From the data below, return all lines holding the string "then".

=== Begin Enclosure ===

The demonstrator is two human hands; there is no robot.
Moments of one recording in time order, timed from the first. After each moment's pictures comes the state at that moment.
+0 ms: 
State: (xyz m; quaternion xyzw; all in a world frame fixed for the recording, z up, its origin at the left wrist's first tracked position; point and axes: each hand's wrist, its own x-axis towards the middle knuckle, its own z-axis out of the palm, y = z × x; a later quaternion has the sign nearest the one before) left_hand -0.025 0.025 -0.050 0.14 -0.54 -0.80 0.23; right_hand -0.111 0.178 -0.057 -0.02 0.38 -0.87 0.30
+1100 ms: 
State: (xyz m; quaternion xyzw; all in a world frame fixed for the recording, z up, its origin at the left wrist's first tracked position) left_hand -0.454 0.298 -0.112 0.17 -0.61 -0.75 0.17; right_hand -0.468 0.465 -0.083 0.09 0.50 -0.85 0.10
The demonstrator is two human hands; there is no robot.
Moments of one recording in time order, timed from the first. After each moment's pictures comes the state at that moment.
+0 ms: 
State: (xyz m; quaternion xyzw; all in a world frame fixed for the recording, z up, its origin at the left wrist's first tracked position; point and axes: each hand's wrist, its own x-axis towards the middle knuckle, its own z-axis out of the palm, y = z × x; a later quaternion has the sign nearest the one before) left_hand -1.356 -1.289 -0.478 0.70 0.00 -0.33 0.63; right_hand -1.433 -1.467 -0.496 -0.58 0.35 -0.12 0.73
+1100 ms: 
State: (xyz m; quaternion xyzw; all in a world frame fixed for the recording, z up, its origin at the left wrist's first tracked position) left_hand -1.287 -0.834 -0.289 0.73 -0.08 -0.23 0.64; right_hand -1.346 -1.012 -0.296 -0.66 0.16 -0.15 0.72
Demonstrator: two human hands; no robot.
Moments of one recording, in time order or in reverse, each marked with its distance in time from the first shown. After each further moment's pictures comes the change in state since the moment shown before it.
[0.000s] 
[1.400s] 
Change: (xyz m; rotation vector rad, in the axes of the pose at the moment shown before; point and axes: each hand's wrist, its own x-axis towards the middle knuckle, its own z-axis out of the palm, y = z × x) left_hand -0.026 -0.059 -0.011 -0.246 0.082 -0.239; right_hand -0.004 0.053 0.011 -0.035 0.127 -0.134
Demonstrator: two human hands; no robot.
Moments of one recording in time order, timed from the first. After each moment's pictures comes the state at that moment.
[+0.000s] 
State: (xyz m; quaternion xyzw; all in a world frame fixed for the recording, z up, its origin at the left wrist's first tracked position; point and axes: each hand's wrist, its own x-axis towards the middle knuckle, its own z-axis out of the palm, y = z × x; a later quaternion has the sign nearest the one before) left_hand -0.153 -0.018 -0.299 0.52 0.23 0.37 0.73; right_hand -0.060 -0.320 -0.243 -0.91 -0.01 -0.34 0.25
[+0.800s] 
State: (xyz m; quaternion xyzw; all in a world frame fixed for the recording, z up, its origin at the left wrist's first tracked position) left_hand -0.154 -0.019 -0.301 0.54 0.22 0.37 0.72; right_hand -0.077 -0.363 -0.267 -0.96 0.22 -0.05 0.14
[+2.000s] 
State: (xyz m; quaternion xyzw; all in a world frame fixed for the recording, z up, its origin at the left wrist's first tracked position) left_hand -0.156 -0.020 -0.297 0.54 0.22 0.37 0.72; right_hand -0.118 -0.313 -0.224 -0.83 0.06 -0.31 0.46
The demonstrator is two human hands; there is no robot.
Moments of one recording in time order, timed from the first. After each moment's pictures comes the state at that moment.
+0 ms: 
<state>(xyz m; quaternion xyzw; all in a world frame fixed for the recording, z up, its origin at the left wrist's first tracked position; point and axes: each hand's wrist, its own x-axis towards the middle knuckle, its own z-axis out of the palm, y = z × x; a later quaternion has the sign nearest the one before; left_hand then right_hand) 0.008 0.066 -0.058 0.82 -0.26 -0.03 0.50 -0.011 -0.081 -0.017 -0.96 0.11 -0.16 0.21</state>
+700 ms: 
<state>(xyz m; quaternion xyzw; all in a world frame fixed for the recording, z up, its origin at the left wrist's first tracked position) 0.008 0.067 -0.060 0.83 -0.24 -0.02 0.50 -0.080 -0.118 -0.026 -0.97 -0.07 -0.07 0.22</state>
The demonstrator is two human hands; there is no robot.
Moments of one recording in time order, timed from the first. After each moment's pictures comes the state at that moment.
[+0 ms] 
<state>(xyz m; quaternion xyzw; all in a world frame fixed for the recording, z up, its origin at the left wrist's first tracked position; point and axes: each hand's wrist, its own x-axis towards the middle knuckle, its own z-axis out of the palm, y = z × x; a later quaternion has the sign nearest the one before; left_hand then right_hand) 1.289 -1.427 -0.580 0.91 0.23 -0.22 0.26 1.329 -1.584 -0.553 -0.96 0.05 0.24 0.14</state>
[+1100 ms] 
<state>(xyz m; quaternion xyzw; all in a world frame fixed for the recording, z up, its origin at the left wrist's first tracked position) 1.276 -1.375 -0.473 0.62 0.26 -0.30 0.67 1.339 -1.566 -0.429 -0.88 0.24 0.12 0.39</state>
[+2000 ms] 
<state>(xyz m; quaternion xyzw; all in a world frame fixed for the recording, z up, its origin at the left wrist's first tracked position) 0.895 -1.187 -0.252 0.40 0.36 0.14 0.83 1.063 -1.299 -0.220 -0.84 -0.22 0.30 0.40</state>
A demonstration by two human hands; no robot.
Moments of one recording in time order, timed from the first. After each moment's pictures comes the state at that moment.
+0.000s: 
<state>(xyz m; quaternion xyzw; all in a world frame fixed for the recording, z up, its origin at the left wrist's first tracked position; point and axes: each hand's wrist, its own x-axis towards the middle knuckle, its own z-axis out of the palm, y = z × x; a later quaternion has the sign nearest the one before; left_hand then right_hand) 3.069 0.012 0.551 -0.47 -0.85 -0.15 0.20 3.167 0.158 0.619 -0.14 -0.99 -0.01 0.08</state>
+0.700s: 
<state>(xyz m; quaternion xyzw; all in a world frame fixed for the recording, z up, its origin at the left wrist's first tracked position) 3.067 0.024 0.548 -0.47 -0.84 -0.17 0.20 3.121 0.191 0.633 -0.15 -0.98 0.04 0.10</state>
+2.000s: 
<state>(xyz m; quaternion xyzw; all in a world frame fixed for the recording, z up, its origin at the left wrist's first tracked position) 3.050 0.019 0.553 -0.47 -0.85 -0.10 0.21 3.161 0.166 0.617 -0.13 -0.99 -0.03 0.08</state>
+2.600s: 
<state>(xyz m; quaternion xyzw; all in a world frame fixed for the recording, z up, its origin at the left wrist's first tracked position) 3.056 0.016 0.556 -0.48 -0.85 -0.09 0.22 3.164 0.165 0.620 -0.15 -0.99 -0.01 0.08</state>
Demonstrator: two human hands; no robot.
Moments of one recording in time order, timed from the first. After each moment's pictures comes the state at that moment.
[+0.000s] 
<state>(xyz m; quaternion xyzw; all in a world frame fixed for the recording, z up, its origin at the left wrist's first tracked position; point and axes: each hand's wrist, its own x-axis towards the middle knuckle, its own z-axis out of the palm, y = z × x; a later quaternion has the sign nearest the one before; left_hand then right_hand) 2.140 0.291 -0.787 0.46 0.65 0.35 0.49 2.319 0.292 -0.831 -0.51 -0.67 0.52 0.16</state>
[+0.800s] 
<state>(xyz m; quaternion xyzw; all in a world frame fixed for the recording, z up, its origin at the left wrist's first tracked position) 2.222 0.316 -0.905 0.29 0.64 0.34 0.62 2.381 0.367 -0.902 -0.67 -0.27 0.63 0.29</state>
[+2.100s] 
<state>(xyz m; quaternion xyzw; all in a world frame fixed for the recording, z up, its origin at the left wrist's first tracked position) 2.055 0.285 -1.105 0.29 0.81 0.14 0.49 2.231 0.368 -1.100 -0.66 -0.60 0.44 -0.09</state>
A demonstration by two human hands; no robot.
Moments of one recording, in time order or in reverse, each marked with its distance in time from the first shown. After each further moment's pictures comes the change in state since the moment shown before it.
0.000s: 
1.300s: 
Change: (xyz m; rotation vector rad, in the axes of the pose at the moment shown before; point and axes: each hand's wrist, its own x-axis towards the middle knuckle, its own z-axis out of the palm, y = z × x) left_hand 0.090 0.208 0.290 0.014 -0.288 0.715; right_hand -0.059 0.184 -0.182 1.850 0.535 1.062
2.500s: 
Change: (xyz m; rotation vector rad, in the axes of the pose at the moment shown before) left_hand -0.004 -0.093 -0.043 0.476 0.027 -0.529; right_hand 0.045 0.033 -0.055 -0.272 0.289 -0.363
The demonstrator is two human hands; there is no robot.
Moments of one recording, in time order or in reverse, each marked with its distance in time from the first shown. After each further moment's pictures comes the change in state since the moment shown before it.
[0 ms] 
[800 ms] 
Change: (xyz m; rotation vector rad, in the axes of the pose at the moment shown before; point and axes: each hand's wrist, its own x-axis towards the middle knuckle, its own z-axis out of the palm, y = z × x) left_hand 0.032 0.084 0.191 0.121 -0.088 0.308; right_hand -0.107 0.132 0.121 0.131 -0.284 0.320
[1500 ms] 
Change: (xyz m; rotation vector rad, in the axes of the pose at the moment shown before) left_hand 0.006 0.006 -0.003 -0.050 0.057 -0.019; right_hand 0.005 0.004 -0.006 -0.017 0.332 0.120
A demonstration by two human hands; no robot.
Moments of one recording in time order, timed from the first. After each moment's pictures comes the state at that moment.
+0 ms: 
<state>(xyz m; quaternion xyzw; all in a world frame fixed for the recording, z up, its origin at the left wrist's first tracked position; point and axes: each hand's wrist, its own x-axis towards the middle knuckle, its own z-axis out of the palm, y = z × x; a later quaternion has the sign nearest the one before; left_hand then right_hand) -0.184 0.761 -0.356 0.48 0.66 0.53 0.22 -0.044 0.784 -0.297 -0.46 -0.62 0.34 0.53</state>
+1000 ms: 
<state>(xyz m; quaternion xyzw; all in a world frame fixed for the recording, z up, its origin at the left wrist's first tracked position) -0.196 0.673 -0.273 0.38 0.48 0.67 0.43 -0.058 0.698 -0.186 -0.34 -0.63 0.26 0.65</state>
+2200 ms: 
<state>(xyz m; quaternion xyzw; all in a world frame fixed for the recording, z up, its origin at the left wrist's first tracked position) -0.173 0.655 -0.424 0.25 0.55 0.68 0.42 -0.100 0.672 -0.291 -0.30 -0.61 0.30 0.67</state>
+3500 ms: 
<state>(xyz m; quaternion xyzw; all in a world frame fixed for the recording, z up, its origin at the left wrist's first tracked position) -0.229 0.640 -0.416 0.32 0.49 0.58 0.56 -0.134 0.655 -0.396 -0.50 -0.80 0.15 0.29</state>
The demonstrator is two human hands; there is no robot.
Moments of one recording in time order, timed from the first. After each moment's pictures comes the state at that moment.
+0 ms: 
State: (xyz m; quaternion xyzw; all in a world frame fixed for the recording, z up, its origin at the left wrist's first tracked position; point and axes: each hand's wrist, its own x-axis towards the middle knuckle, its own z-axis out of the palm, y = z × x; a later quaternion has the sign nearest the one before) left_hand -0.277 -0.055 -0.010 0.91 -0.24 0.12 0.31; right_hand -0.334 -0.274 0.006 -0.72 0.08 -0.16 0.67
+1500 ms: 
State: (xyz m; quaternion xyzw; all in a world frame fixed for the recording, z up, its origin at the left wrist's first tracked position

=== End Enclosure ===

WRITTEN ANSWER:
<state>(xyz m; quaternion xyzw; all in a world frame fixed for the recording, z up, its origin at the left wrist's first tracked position; point and axes: each hand's wrist, its own x-axis towards the middle knuckle, its own z-axis out of the palm, y = z × x; a later quaternion has the sign nearest the one before; left_hand then right_hand) 0.008 0.066 -0.058 0.82 -0.26 -0.03 0.50 -0.011 -0.081 -0.017 -0.96 0.11 -0.16 0.21</state>
<state>(xyz m; quaternion xyzw; all in a world frame fixed for the recording, z up, its origin at the left wrist's first tracked position; point and axes: each hand's wrist, its own x-axis towards the middle knuckle, its own z-axis out of the palm, y = z × x; a later quaternion has the sign nearest the one before; left_hand then right_hand) 1.289 -1.427 -0.580 0.91 0.23 -0.22 0.26 1.329 -1.584 -0.553 -0.96 0.05 0.24 0.14</state>
<state>(xyz m; quaternion xyzw; all in a world frame fixed for the recording, z up, its origin at the left wrist's first tracked position; point and axes: each hand's wrist, its own x-axis towards the middle knuckle, its own z-axis out of the palm, y = z × x; a later quaternion has the sign nearest the one before; left_hand then right_hand) 3.069 0.012 0.551 -0.47 -0.85 -0.15 0.20 3.167 0.158 0.619 -0.14 -0.99 -0.01 0.08</state>
<state>(xyz m; quaternion xyzw; all in a world frame fixed for the recording, z up, its origin at the left wrist's first tracked position; point and axes: each hand's wrist, its own x-axis towards the middle knuckle, its own z-axis out of the palm, y = z × x; a later quaternion has the sign nearest the one before; left_hand then right_hand) 2.140 0.291 -0.787 0.46 0.65 0.35 0.49 2.319 0.292 -0.831 -0.51 -0.67 0.52 0.16</state>
<state>(xyz m; quaternion xyzw; all in a world frame fixed for the recording, z up, its origin at the left wrist's first tracked position; point and axes: each hand's wrist, its own x-axis towards the middle knuckle, its own z-axis out of the palm, y = z × x; a later quaternion has the sign nearest the one before; left_hand then right_hand) -0.184 0.761 -0.356 0.48 0.66 0.53 0.22 -0.044 0.784 -0.297 -0.46 -0.62 0.34 0.53</state>

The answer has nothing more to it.